Bicleaner
Bicleaner AI is a tool that aims at detecting noisy sentence pairs in a parallel corpus. The classifier scores parallel sentences from 0 to 1 where 0 means a very noisy translation and 1 is a good translation. If a specialized model for a language pair is not available it will fallback to downloading a multilingual en-xx model.
For supported languages see:
How to configure for training
The configuration specifies a default threshold and a per-dataset threshold. A sentence pair will be kept if its score is above the given threshold.
0.5
should be a good default value.- Increase the threshold for noisier datasets.
- Set the threshold to
0
to skip cleaning entirely.
Recommendations for specific datasets
Data set | Threshold | Reason |
---|---|---|
OpenSubtitles | 0.8 | This is a noiser dataset |
ParaCrawl | 0 | This dataset has already been cleaned by bicleaner. See Bicleaner AI: Bicleaner Goes Neural, section 4.2.2 |
Example config:
bicleaner:
default-threshold: 0.5
dataset-thresholds:
opus_CCAligned/v1: 0.7
opus_OpenSubtitles/v2018: 0.8
opus_ParaCrawl/v9: 0
...
Models and caching
In the current implementation an appropriate model is downloaded for a language pair on demand and then cached. For example for en-ru
a multilingual en-xx
will be downloaded since a dedicated model is not available for this pair. For pt-en
en-pt
will be downloaded since all the models have English as the first language.

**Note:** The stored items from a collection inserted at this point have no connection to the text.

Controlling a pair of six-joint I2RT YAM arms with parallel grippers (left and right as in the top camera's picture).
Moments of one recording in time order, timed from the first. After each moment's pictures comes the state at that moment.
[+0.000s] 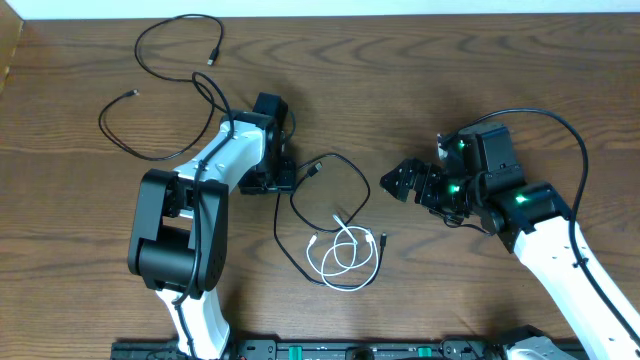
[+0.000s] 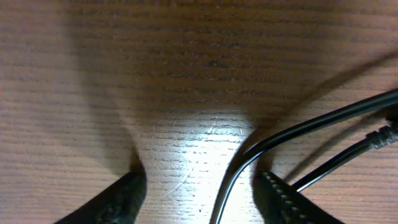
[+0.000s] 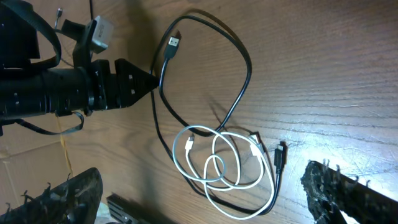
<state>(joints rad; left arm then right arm) -0.24 1.97 1.27 -0.89 0.04 -0.25 0.33 1.26 0.92 -0.64 -0.47 0.74</state>
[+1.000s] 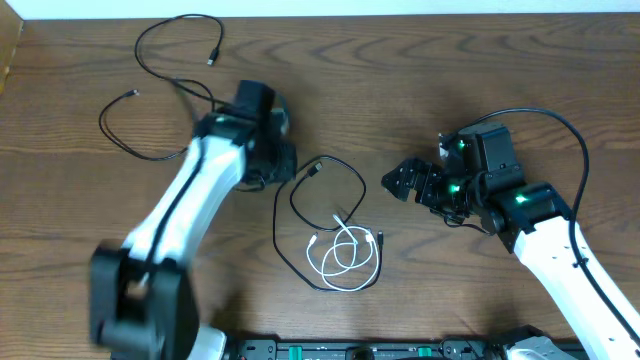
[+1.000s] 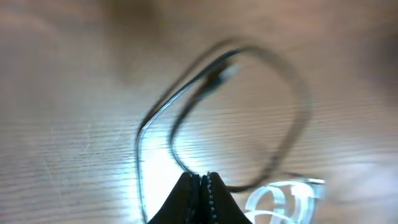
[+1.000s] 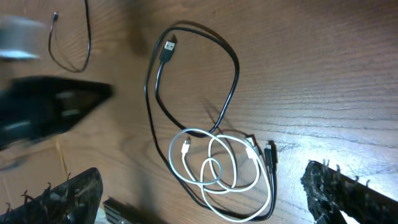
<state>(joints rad) -0.24 1.66 1.24 -0.88 0.24 -0.26 0.33 1.26 0.92 -0.64 -0.45 0.74</state>
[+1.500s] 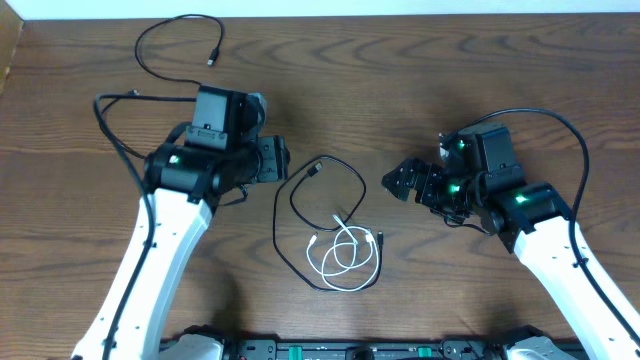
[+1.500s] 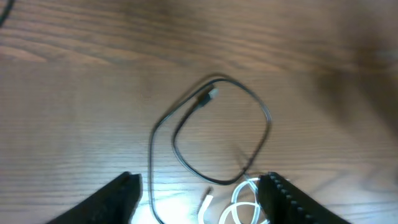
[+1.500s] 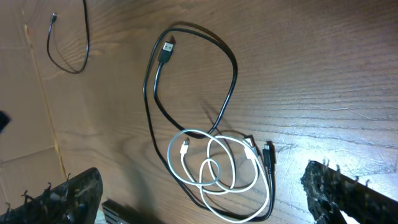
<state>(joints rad) -0.24 1.36 1.24 -0.94 0.16 -0.32 0.33 1.26 0.92 -0.64 -0.45 0.74</state>
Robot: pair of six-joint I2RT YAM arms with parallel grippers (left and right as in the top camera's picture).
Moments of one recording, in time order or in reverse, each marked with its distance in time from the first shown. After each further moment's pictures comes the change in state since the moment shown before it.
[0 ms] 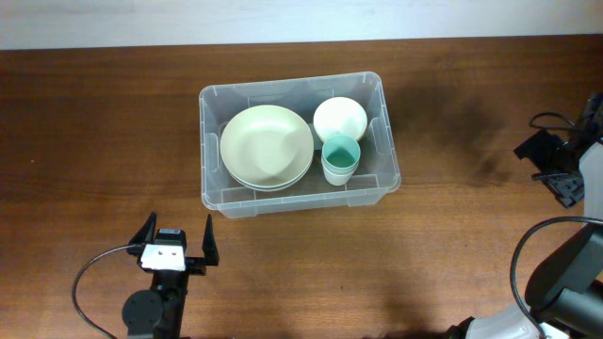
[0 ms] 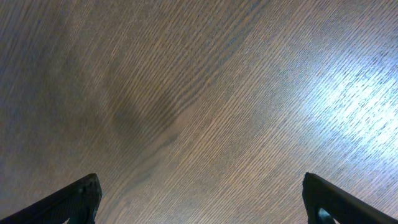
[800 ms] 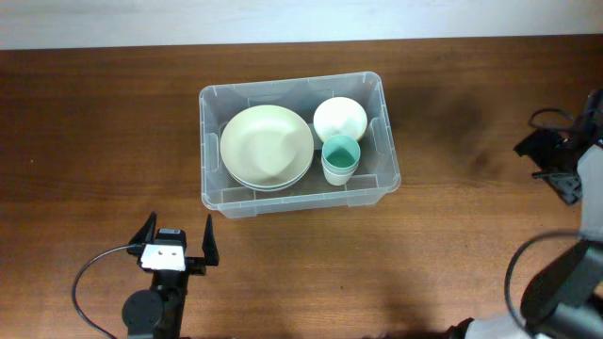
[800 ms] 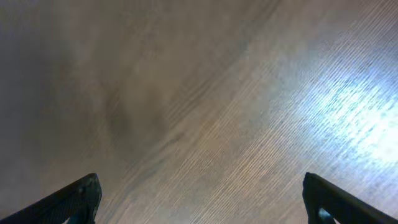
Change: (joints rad) left arm 0.000 0.000 0.000 0.000 0.000 0.000; right arm 0.032 -0.069 -0.006 0.000 0.027 0.000
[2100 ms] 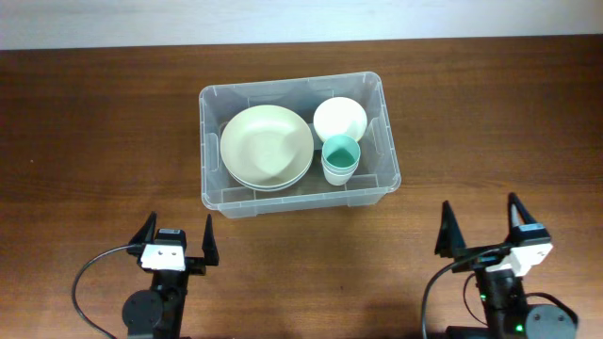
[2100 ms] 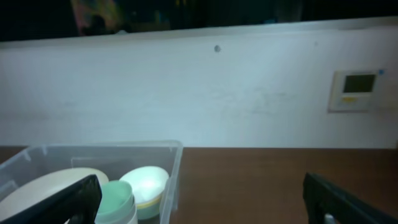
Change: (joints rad) left arm 0.000 -0.001 0.000 -0.002 0.000 0.000; right arm 0.424 -1.647 -1.024 0.703 -0.252 -0.381
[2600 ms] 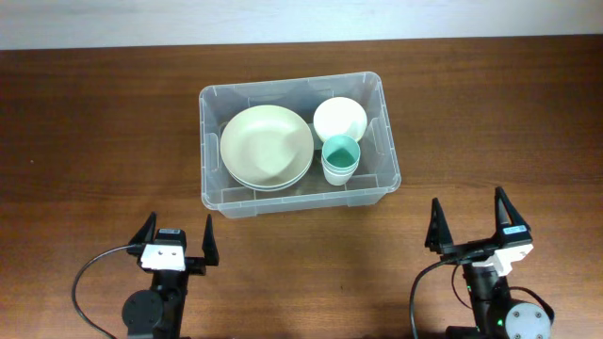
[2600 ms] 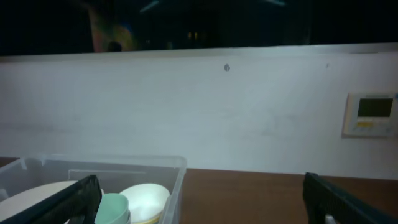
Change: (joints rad) left arm 0.000 0.000 0.000 0.000 0.000 0.000; right arm 0.001 -0.048 -0.256 0.350 -0.032 0.000
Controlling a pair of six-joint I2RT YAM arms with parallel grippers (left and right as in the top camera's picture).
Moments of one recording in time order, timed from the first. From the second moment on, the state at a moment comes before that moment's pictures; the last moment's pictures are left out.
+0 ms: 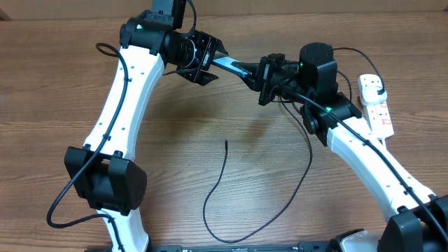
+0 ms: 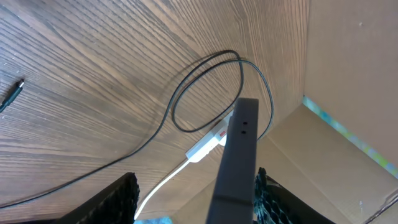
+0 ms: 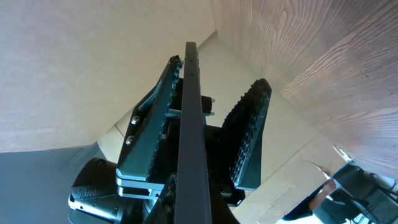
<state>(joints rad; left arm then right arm) -0.26 1.99 2.03 -1.12 0.56 -1.36 0.35 1.53 1.13 0.10 -0.69 2.09</state>
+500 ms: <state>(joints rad) -0.26 1.99 2.03 -1.06 0.55 -1.36 0.35 1.53 1.13 0.11 -0.69 2.09</state>
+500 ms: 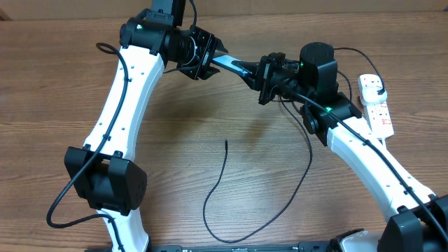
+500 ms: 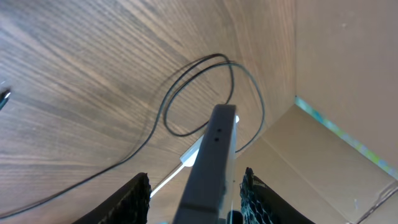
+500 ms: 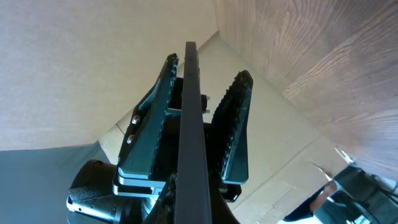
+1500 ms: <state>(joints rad) -0.26 1.99 2.03 -0.99 0.55 -1.36 0.35 1.53 1.13 0.13 -0.67 2.09</state>
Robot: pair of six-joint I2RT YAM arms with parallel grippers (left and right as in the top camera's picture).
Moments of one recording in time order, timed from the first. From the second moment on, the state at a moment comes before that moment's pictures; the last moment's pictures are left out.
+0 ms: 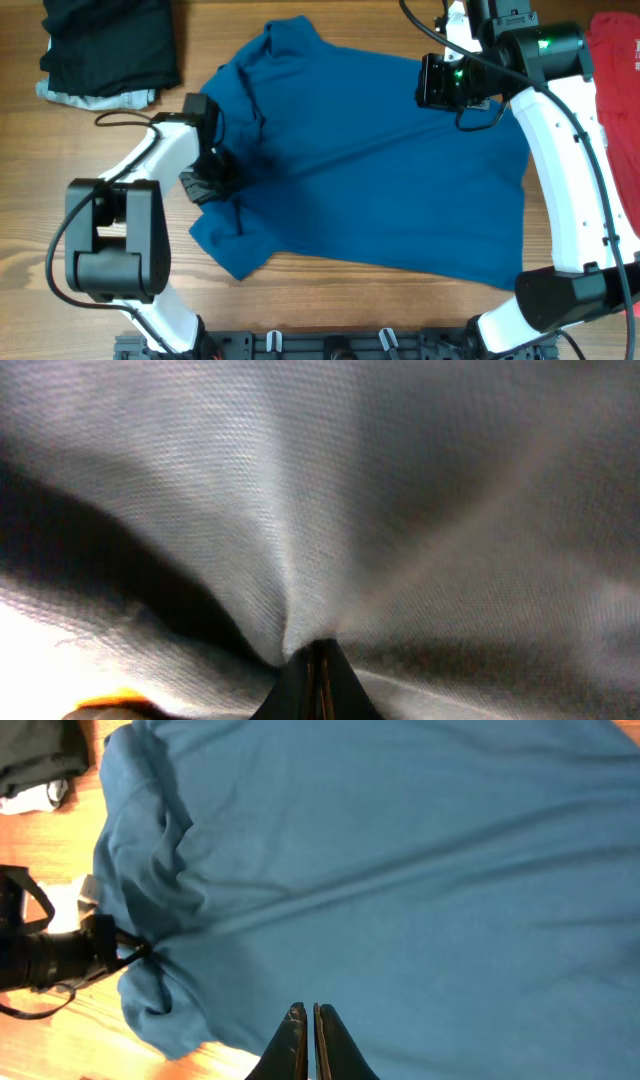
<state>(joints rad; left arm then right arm) -0.05 1.89 1.13 -0.91 0.06 -0.54 0.21 1.74 1.93 -1.35 -0.25 0.26</state>
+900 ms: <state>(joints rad) 0.12 1.68 1.13 -1.21 -0.12 -0.70 0.21 1.74 1.93 -1.37 -0.22 0.26</state>
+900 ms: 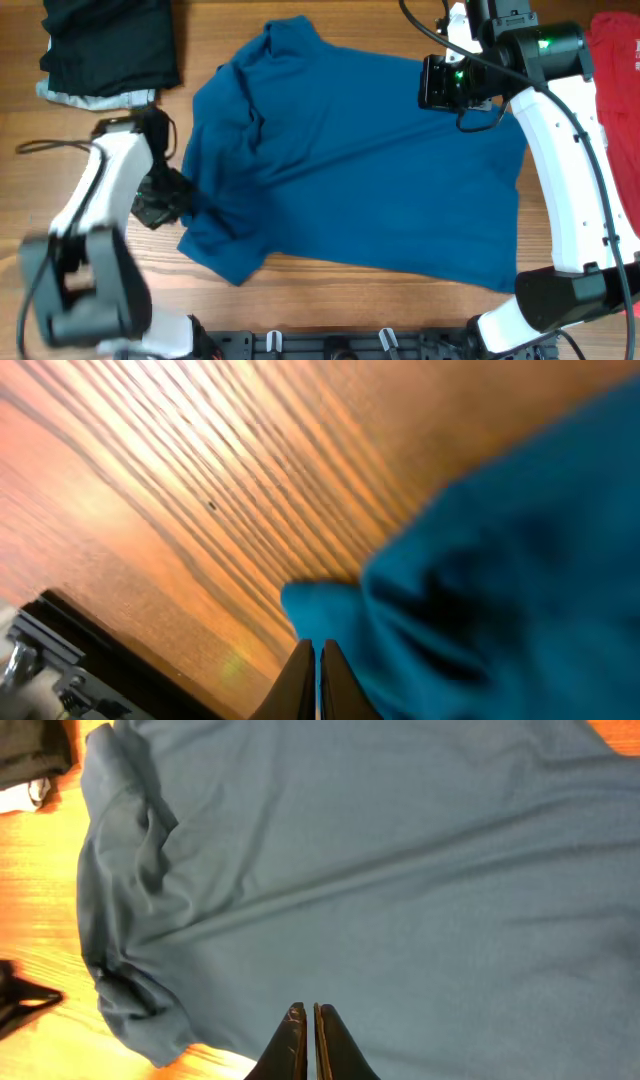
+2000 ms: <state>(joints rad) 0.16 1.81 0.95 -0.92 0.29 -0.61 0.21 1.81 1.93 -1.41 -0.22 0.26</state>
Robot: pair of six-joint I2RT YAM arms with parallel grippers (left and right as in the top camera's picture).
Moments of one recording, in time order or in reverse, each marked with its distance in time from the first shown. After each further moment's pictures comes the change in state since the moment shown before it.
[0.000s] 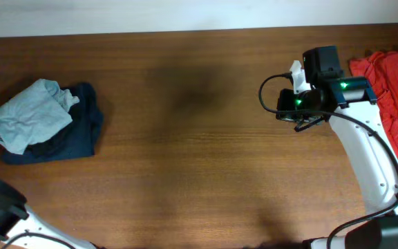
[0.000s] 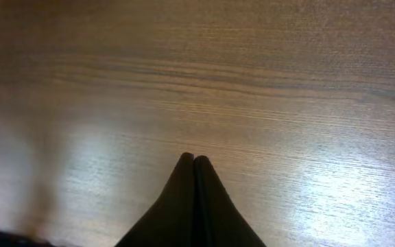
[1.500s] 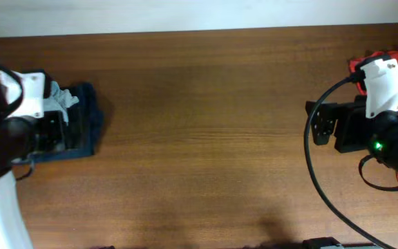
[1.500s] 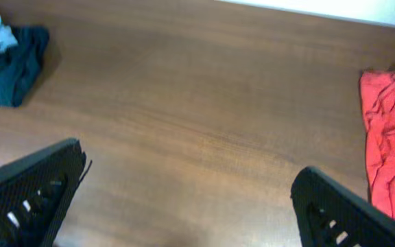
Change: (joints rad) left arm -0.647 -0.805 -0.671 -0.013 -0.160 0.086; right arm -0.016 -0.397 0.470 -0.302 -0.019 -0.226
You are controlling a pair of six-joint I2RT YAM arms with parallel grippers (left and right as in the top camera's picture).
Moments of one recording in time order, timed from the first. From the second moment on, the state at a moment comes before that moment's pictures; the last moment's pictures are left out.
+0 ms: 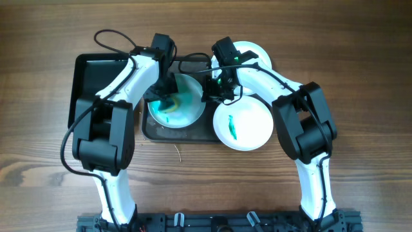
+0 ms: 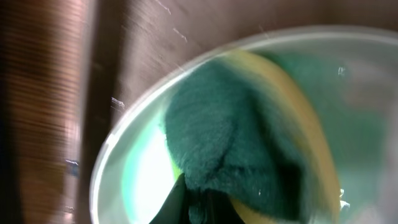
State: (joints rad) left arm -0.25 2.08 1.49 -0.94 -0.04 -0.46; right arm 0.47 2.27 1.64 -0.72 -0.52 0.48
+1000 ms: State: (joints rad) left arm 0.07 1.95 1.81 -1.23 0.07 -0.36; right arm 0.48 2.23 1.63 -0.79 -0.42 0.48
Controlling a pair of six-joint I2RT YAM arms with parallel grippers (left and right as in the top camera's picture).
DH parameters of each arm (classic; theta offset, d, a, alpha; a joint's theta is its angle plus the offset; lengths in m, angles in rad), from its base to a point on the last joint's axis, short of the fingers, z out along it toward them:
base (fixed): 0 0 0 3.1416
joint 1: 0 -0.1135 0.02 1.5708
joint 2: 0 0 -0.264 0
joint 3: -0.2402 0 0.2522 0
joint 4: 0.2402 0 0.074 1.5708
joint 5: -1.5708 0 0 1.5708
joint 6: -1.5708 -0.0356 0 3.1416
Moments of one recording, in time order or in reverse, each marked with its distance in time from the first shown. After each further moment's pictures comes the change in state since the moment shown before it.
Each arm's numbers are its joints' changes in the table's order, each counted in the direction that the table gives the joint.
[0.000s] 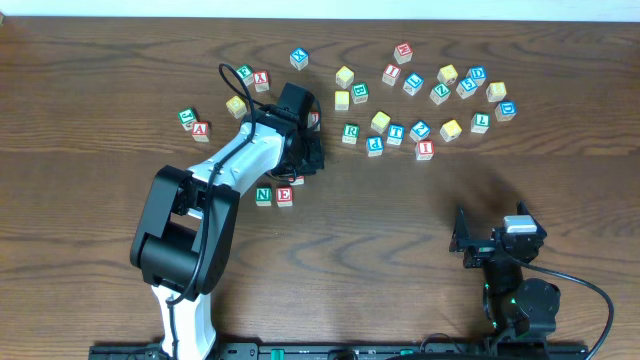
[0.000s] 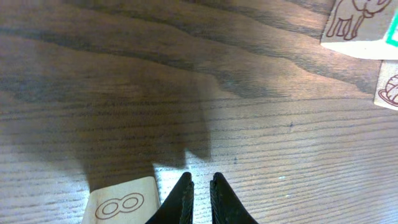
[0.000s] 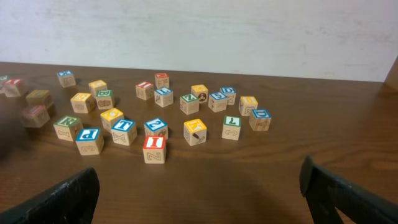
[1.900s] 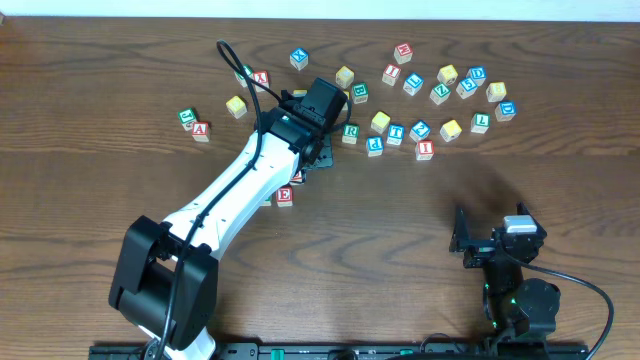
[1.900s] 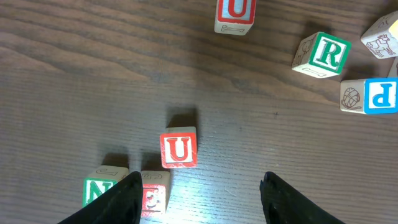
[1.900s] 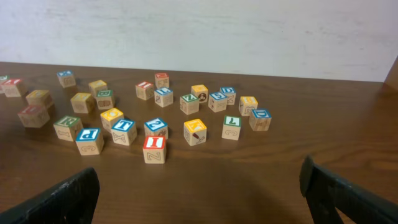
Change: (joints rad) left arm 0.155 -0.210 -0.092 0.248 0.424 0.154; right arm 0.000 0.000 0.000 0.000 0.000 0.000
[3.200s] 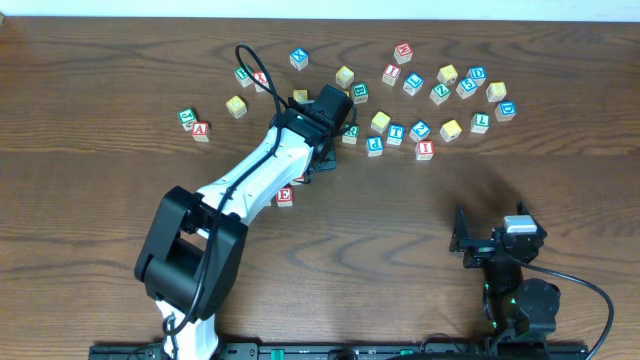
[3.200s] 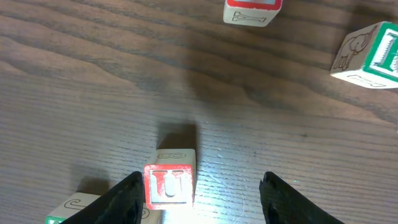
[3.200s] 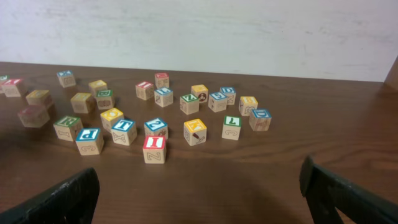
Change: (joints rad) left arm 0.000 0.140 0.000 -0.073 0.026 0.011; right arm 0.000 0.000 0.000 0.000 0.000 0.000
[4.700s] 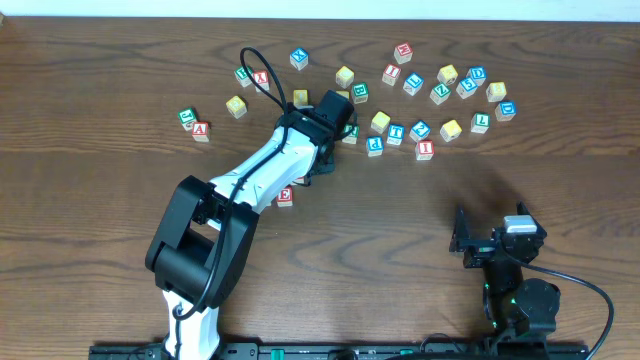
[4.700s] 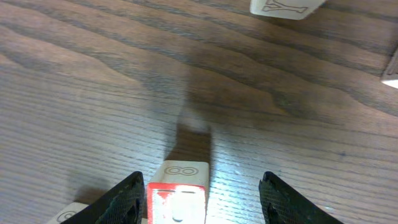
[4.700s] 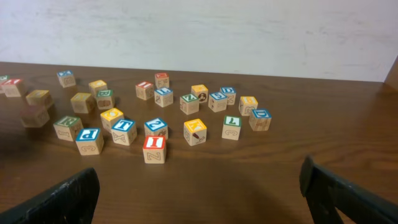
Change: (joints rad) left arm 0.000 0.061 0.003 -0.007 0.051 0.035; right arm 0.000 0.000 0.000 0.000 0.000 0.000
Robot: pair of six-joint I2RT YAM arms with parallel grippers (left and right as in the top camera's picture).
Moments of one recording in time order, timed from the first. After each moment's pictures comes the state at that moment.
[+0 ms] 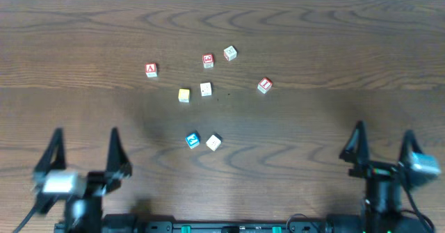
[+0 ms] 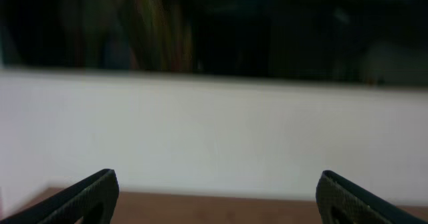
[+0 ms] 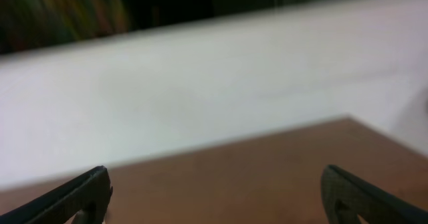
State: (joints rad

The downloaded model will be cached in Taskcluster under the requested language pair (en-ru
, pt-en
). If a new model is added to Hugging Face repo it would be a good idea to invalidate the caches manually by editing pipeline/bicleaner/download_pack.py
. We do not do this automatically in the current implementation. We will rethink this strategy if this happens often.